ASSIGNMENT: Only the count is expected: the number of lines below that contain "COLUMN".
━━━━━ EXTRACTED RECORDS ━━━━━
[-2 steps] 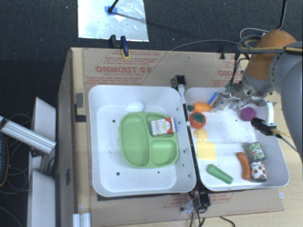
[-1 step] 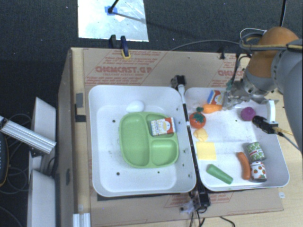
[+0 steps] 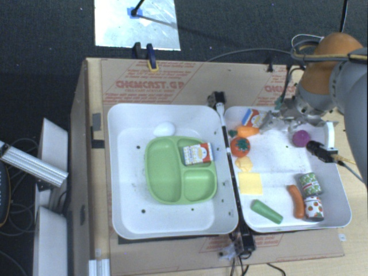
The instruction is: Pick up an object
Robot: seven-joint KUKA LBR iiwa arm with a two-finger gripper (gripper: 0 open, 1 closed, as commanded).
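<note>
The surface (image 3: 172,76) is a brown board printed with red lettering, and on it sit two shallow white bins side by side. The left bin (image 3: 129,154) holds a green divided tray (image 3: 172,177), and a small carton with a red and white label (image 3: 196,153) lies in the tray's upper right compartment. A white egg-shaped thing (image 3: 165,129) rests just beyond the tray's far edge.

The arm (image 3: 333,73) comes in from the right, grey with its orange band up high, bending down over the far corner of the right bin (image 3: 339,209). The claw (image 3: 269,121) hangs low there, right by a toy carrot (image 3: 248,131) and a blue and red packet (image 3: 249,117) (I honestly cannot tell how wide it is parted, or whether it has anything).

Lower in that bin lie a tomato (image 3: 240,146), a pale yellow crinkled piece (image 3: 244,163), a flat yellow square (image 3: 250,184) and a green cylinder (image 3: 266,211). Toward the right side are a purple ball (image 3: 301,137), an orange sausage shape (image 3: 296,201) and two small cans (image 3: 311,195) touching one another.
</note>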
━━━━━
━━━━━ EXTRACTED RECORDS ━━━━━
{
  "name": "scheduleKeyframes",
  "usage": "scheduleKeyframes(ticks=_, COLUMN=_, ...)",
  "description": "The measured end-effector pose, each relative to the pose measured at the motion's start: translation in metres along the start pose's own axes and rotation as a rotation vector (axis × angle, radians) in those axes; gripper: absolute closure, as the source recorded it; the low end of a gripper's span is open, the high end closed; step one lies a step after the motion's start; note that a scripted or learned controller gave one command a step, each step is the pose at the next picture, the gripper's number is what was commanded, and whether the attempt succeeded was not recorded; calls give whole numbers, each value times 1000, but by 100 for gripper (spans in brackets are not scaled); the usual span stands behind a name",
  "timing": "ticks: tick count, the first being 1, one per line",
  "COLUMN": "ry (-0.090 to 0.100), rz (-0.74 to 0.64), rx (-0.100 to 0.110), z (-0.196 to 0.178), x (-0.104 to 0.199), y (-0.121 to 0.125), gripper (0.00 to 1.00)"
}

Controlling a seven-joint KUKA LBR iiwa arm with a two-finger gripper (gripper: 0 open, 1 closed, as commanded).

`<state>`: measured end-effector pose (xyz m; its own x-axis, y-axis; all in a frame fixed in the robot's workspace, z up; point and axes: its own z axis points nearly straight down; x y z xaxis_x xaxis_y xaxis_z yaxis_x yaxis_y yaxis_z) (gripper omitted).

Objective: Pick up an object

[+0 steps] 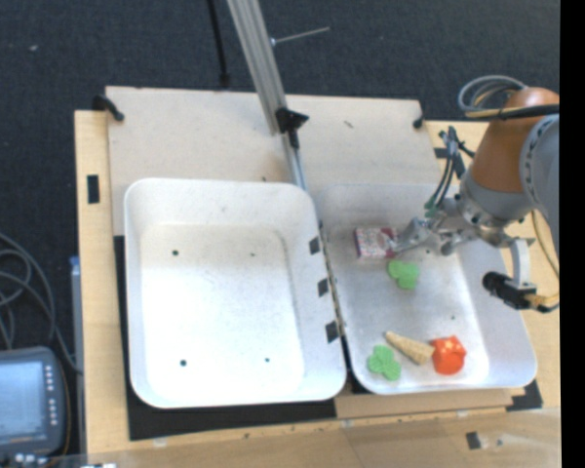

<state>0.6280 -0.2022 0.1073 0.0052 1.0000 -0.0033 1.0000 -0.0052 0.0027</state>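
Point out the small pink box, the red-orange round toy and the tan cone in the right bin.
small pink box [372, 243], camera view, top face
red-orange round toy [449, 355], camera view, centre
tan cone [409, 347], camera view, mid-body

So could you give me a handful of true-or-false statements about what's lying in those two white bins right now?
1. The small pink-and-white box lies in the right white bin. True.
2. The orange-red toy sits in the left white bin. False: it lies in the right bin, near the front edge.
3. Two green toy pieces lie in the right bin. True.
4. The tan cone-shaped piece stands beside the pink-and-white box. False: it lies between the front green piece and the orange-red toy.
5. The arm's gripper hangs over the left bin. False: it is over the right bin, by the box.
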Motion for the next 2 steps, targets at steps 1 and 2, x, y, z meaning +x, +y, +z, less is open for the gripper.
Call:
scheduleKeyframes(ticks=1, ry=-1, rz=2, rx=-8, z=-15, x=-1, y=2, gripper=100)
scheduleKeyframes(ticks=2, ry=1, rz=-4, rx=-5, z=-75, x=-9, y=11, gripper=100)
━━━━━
RESPONSE BELOW: 2